While the paper was published in 1988, the program was written and being used much earlier in '82 or '83.

http://wiki.cs.pdx.edu/cs542-spring2011/papers/appel-scrabbl...

In the 80's I got the gist of spellchecker algorithms.

An Apple II spellchecker that I used a few times seemed to spell-check using brute force means with the dictionary filling an separate 143K floppy disk. It was a somewhat slow batch-like one document-at-time operation, but it was good enough to be useful.
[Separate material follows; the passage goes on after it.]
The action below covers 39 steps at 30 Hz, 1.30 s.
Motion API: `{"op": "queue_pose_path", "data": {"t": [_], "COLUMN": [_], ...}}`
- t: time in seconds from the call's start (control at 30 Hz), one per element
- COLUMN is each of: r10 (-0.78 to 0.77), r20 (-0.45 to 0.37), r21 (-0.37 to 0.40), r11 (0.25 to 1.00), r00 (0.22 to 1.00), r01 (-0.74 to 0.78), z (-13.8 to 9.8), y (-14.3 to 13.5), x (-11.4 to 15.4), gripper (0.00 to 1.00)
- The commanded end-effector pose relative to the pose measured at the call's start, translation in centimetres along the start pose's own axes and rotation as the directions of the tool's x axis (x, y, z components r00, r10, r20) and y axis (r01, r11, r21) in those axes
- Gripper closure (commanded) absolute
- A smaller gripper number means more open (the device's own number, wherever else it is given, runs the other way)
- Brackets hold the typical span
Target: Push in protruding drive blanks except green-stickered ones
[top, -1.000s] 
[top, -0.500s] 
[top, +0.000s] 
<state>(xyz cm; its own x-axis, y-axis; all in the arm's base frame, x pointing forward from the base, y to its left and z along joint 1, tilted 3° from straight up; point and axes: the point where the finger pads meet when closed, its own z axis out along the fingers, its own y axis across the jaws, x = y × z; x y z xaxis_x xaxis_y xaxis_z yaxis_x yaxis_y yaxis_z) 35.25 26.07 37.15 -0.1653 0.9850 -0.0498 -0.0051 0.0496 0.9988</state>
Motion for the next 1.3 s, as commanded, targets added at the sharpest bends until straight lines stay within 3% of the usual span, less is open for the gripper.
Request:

As a programmer in the 80's, I saw a spellchecker that used a small hash table to tell whether a word was misspelled or not. The hash table could be made even smaller if we limited the dictionary to about 16000 of the more common words. If I remember correctly, the smallest hash table was generated as an array of 16 bit integers in the source code before compiling and it's small footprint kept in memory of the built program. Once a word was identified as a misspelling, using a very fast hash look-up, suggestions of words could be pulled from the actual dictionary on disk. Using the hash, there was the possibility of false spellings. Maybe this was a Bloom Filter.

Morris, Robert & Cherry, Lorinda L, 'Computer detection of typographical errors', IEEE Trans Professional Communication, vol. PC-18, no.1, pp54-64, March 1975.

They do away with a dictionary.